Reply with every entry, repeated exactly as given.

→ Material for the task:

════════════════

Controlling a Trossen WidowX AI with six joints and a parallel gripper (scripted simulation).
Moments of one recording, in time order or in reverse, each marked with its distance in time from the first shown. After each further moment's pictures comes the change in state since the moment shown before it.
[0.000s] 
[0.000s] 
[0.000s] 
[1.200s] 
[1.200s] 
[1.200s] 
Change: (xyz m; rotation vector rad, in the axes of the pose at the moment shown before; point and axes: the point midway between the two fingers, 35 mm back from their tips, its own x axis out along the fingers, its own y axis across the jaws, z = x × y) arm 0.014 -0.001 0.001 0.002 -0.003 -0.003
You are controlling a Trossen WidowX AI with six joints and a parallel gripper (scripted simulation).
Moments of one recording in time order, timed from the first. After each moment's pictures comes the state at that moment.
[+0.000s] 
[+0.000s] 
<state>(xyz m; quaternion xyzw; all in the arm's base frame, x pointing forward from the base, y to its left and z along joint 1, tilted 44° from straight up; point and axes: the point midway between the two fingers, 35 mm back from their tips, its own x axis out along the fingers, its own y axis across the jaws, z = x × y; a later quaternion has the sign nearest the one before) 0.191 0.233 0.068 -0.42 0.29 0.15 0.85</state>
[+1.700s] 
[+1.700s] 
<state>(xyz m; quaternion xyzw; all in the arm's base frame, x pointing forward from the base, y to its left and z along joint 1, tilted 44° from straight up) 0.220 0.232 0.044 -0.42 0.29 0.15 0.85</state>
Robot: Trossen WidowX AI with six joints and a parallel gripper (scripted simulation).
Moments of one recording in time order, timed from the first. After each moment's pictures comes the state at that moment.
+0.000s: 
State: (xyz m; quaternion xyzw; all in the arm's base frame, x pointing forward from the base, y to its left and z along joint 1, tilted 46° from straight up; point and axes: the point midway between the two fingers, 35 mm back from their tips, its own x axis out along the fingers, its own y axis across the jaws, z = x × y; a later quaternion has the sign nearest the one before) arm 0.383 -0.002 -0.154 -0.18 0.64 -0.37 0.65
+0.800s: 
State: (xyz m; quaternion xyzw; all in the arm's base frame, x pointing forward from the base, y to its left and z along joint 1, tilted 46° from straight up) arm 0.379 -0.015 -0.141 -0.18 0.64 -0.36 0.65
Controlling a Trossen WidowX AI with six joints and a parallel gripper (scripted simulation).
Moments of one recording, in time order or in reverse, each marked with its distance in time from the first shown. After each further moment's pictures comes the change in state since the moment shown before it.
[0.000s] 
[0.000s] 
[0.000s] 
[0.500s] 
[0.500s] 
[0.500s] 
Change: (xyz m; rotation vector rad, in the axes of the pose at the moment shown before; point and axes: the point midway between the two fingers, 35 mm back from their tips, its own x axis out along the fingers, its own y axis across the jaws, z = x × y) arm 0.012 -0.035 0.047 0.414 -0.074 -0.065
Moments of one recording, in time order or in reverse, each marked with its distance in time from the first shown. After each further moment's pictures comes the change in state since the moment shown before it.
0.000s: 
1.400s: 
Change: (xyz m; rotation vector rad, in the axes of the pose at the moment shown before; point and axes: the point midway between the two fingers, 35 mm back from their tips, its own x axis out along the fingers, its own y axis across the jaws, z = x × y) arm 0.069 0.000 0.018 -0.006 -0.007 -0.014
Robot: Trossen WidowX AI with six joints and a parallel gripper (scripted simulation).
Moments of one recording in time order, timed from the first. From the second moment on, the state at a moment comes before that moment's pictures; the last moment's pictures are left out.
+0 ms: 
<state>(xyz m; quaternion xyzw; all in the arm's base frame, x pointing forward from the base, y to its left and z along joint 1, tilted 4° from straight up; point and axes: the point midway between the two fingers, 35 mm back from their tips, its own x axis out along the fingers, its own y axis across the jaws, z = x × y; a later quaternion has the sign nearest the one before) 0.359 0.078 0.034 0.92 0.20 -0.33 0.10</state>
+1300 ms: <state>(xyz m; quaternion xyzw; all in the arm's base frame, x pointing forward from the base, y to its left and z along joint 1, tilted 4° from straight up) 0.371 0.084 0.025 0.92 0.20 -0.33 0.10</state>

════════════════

→ Output for this exercise:
Controlling a Trossen WidowX AI with six joints and a parallel gripper (scripted simulation).
Moments of one recording, in time order or in reverse, each marked with its distance in time from the first shown. After each further moment's pictures comes the change in state since the moment shown before it.
[0.000s] 
[0.000s] 
[0.000s] 
[1.200s] 
[1.200s] 
[1.200s] 
Change: (xyz m; rotation vector rad, in the axes of the pose at the moment shown before; point and axes: the point midway between the two fingers, 35 mm back from their tips, its own x axis out along the fingers, its own y axis across the jaws, z = x × y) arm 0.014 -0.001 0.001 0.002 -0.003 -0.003
You are controlling a Trossen WidowX AI with six joints and a parallel gripper (scripted simulation).
Moments of one recording in time order, timed from the first. After each moment's pictures comes the state at that moment.
[+0.000s] 
[+0.000s] 
<state>(xyz m; quaternion xyzw; all in the arm's base frame, x pointing forward from the base, y to its left and z along joint 1, tilted 44° from straight up; point and axes: the point midway between the two fingers, 35 mm back from their tips, its own x axis out along the fingers, its own y axis across the jaws, z = x × y; a later quaternion has the sign nearest the one before) 0.191 0.233 0.068 -0.42 0.29 0.15 0.85</state>
[+1.700s] 
[+1.700s] 
<state>(xyz m; quaternion xyzw; all in the arm's base frame, x pointing forward from the base, y to its left and z along joint 1, tilted 44° from straight up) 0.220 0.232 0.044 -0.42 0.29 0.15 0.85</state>
Robot: Trossen WidowX AI with six joints and a parallel gripper (scripted simulation).
Moments of one recording in time order, timed from the first. After each moment's pictures comes the state at that moment.
+0.000s: 
State: (xyz m; quaternion xyzw; all in the arm's base frame, x pointing forward from the base, y to its left and z along joint 1, tilted 46° from straight up; point and axes: the point midway between the two fingers, 35 mm back from their tips, its own x axis out along the fingers, its own y axis across the jaws, z = x × y; a later quaternion has the sign nearest the one before) arm 0.383 -0.002 -0.154 -0.18 0.64 -0.37 0.65
+0.800s: 
State: (xyz m; quaternion xyzw; all in the arm's base frame, x pointing forward from the base, y to its left and z along joint 1, tilted 46° from straight up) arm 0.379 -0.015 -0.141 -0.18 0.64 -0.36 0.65
Controlling a Trossen WidowX AI with six joints and a parallel gripper (scripted simulation).
Moments of one recording, in time order or in reverse, each marked with its distance in time from the first shown. After each further moment's pictures comes the change in state since the moment shown before it.
[0.000s] 
[0.000s] 
[0.000s] 
[0.500s] 
[0.500s] 
[0.500s] 
Change: (xyz m; rotation vector rad, in the axes of the pose at the moment shown before; point and axes: the point midway between the two fingers, 35 mm back from their tips, its own x axis out along the fingers, its own y axis across the jaws, z = x × y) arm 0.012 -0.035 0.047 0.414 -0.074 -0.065
Moments of one recording, in time order or in reverse, each marked with its distance in time from the first shown. After each further moment's pictures comes the change in state since the moment shown before it.
0.000s: 
1.400s: 
Change: (xyz m; rotation vector rad, in the axes of the pose at the moment shown before; point and axes: the point midway between the two fingers, 35 mm back from their tips, its own x axis out along the fingers, its own y axis across the jaws, z = x × y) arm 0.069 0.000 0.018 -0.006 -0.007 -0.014
Robot: Trossen WidowX AI with six joints and a parallel gripper (scripted simulation).
Moments of one recording in time order, timed from the first. From the second moment on, the state at a moment comes before that moment's pictures; the last moment's pictures are left out.
+0 ms: 
<state>(xyz m; quaternion xyzw; all in the arm's base frame, x pointing forward from the base, y to its left and z along joint 1, tilted 4° from straight up; point and axes: the point midway between the two fingers, 35 mm back from their tips, its own x axis out along the fingers, its own y axis across the jaws, z = x × y; a later quaternion has the sign nearest the one before) 0.359 0.078 0.034 0.92 0.20 -0.33 0.10</state>
+1300 ms: <state>(xyz m; quaternion xyzw; all in the arm's base frame, x pointing forward from the base, y to its left and z along joint 1, tilted 4° from straight up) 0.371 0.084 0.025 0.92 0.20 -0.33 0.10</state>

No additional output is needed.